Cuando las barricadas del 68 se alzan en el Barrio Latino de París, Bernard Hinault tiene trece años, una complicada personalidad a caballo entre lo violento y lo soberbio, y una incipiente carrera ciclista por delante. Es un joven prometedor que aún vive en su Yffiniac natal, un bretón elevado a la enésima potencia, alguien curtido, duro, el gran camorrista de la historia del ciclismo. Un hombre chapado a la antigua que entrena en invierno haciendo cyclo-cross y cortando árboles. Ese tono, y así en todo. Cuando algunos escriben en las paredes de su ciudad que debajo de los adoquines está la playa, Laurent Fignon es apenas un mocoso de siete años, un niño curioso que todo lo pregunta, que jamás acepta un “porque sí” como respuesta. En otras palabras, Hinault crecerá en la Francia de De Gaulle, en la de la guerra de Argelia, en la de la nouvelle vague, mientras que Fignon lo hará en un país con más libertad, más modernizado, en mitad de una explosión sensorial y artística como pocas veces se ha visto. Y seguramente este hecho permita explicar muchas de sus diferencias.
Pero no todas. Hinault era el gran campeón, el tótem sagrado de un ciclismo francés que, después del trauma merckxiano, se ha sabido sacar de la manga al nuevo dominador, a un tejón esforzado y corajudo que nunca se rinde. A alguien a quien le gusta imponer su autoridad en el pelotón y fuera de él, que solamente se deja aconsejar, y no siempre, por las sabias palabras de Guimard. Alguien con un concepto del deporte, del respeto y de la vida fuertemente enraizado en una personalidad irrepetible. Y es allí precisamente, en el equipo del bretón, donde va a caer el joven neoprofesional que es Fignon. Tímido, apocado, con gafitas de intelectual y un volcán en su interior que le empuja a decir siempre lo que piensa.
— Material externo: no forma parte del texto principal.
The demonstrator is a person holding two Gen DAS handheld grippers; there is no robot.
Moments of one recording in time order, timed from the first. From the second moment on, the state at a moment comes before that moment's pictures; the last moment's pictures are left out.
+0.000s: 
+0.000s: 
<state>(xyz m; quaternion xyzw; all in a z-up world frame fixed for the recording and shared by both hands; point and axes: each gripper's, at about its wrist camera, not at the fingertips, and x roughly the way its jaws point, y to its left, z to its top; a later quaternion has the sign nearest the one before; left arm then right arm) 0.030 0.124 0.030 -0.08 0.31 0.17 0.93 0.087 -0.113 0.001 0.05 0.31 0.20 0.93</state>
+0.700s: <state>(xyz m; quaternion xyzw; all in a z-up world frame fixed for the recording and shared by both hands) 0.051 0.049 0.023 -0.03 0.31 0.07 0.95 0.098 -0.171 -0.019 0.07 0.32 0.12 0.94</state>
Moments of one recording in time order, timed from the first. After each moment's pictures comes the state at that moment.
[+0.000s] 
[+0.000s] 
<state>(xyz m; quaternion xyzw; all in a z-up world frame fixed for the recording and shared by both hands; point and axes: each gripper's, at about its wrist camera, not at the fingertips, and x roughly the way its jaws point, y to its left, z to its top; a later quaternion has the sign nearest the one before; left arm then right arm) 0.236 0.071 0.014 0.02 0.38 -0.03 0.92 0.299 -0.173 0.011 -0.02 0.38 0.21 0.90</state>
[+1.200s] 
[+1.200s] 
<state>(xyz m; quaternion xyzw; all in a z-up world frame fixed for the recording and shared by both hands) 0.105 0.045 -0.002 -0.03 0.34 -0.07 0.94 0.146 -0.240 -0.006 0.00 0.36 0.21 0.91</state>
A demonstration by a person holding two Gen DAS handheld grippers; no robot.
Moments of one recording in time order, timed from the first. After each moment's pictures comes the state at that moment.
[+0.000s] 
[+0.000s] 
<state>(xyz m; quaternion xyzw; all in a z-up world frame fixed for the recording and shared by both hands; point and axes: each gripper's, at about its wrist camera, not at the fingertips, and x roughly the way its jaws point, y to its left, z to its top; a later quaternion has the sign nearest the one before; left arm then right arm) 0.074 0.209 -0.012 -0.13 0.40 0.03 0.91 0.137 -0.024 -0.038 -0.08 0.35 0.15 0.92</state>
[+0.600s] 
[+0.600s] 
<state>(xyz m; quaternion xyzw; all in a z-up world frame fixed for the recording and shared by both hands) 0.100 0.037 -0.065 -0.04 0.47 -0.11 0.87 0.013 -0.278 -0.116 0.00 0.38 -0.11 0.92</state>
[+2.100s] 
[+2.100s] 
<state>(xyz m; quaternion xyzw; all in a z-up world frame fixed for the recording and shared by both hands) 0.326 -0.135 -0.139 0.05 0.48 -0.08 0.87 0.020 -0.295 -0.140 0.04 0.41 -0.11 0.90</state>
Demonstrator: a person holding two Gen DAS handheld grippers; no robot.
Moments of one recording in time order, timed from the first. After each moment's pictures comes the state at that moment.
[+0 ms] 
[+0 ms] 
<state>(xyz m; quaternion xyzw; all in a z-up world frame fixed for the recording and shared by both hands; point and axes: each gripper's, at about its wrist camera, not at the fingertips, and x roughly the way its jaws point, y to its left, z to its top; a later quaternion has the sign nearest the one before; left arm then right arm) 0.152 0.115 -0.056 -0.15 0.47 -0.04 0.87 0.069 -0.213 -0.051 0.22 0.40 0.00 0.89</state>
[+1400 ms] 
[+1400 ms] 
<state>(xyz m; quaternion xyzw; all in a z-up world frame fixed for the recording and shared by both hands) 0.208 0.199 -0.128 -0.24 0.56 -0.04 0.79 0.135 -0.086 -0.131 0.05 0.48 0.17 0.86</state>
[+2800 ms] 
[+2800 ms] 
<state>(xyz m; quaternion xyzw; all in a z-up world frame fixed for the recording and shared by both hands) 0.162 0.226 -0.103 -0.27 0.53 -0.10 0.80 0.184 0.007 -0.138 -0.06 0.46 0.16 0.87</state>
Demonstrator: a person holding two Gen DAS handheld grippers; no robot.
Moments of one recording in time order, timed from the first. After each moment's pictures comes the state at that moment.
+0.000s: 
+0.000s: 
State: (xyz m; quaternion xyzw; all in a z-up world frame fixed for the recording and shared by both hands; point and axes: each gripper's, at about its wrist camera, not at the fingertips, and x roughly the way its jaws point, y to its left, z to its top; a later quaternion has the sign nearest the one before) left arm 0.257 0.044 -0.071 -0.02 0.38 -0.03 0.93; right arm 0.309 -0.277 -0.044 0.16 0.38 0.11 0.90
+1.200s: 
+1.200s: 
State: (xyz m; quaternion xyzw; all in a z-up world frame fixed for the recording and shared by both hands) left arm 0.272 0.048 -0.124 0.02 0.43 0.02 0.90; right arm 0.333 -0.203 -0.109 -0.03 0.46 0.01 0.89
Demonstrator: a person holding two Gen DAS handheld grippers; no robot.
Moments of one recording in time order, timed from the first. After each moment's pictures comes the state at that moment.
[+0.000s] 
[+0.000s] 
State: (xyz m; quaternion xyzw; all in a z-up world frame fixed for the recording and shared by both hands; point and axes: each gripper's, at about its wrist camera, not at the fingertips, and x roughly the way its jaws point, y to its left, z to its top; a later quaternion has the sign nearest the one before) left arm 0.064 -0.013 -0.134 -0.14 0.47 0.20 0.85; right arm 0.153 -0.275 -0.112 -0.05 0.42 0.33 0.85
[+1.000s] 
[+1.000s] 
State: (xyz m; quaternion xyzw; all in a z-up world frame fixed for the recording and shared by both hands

La convivencia entre ambos es correcta, cordial a veces, pero siempre tensa. Fignon debuta con fuerza en el profesionalismo, con varias victorias y un excelente Giro de Italia. En 1983 se muestra todo el potencial de la dupla en la Vuelta a España, donde el parisino es decisivo para el gran vuelco de la general que Hinault perpetra en Serranillos. Todo son sonrisas, pero también hay roces. Como en las pretemporadas, cuando un Hinault fuera de forma reprende a sus jóvenes cachorros que impriman un ritmo fuerte en una concentración. “Haber entrenado más en invierno”, dice el lenguaraz Fignon. Anatema, atacar al mito, al tótem. Edipo que empieza el camino. Hinault mira en sus ojos, lee el respeto, y calla. Trabaja y calla. Porque también reconoce al genio, al igual. Y lo hace como solo otro de su estirpe puede hacerlo.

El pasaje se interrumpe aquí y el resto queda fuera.